▶ **ACTIVITY**
The reply needs the lines from the one containing "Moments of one" through the end of the material, each repeated exactly, and no pictures.

▶ **STORED DATA**
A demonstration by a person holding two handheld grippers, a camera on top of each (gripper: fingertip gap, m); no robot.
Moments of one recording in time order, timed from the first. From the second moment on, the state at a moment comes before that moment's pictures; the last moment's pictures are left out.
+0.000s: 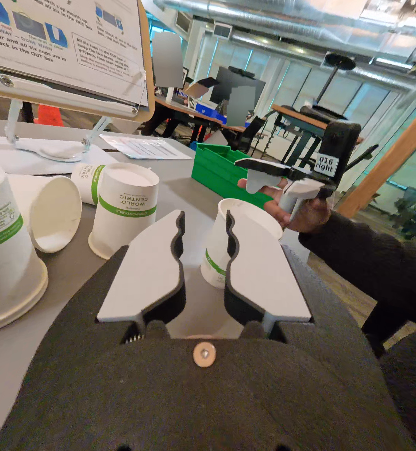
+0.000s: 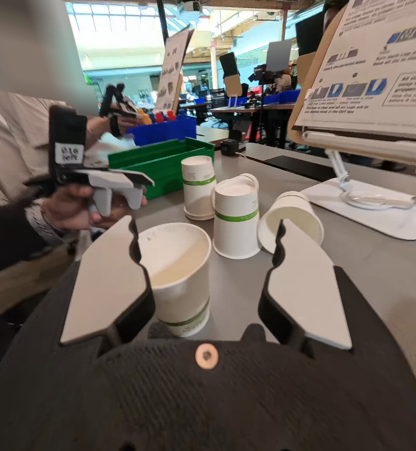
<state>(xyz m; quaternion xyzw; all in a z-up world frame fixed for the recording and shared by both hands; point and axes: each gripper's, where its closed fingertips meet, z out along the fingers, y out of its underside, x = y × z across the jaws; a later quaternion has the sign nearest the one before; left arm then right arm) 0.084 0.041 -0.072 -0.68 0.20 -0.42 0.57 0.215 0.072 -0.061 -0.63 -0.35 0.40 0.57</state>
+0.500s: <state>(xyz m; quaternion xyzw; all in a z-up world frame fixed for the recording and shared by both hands) 0.106 0.076 -0.096 -0.72 0.27 -0.28 0.58 0.235 0.046 -0.081 -0.67 -0.28 0.35 0.59</state>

▶ **TASK RESPONSE**
Moments of one recording in time order, timed from the first. From the second moment on, the state at a moment comes before that moment's pictures; the last moment's pictures are left out.
+0.000s: 
+0.000s: 
<state>(xyz m; quaternion xyzw; all in a z-up world frame fixed for the recording and shared by both hands; point and axes: each gripper's, where its closed fingertips meet, z out along the fingers, y out of its underside, x = y × z across the jaws; a later quaternion has the sign nearest the one before; left arm then right arm) 0.084 0.041 -0.072 -0.68 0.20 -0.42 0.57 0.215 0.072 -0.061 -0.63 -0.35 0.40 0.57</state>
+0.500s: <state>(xyz m; quaternion xyzw; all in a z-up world frame fixed for the recording and shared by both hands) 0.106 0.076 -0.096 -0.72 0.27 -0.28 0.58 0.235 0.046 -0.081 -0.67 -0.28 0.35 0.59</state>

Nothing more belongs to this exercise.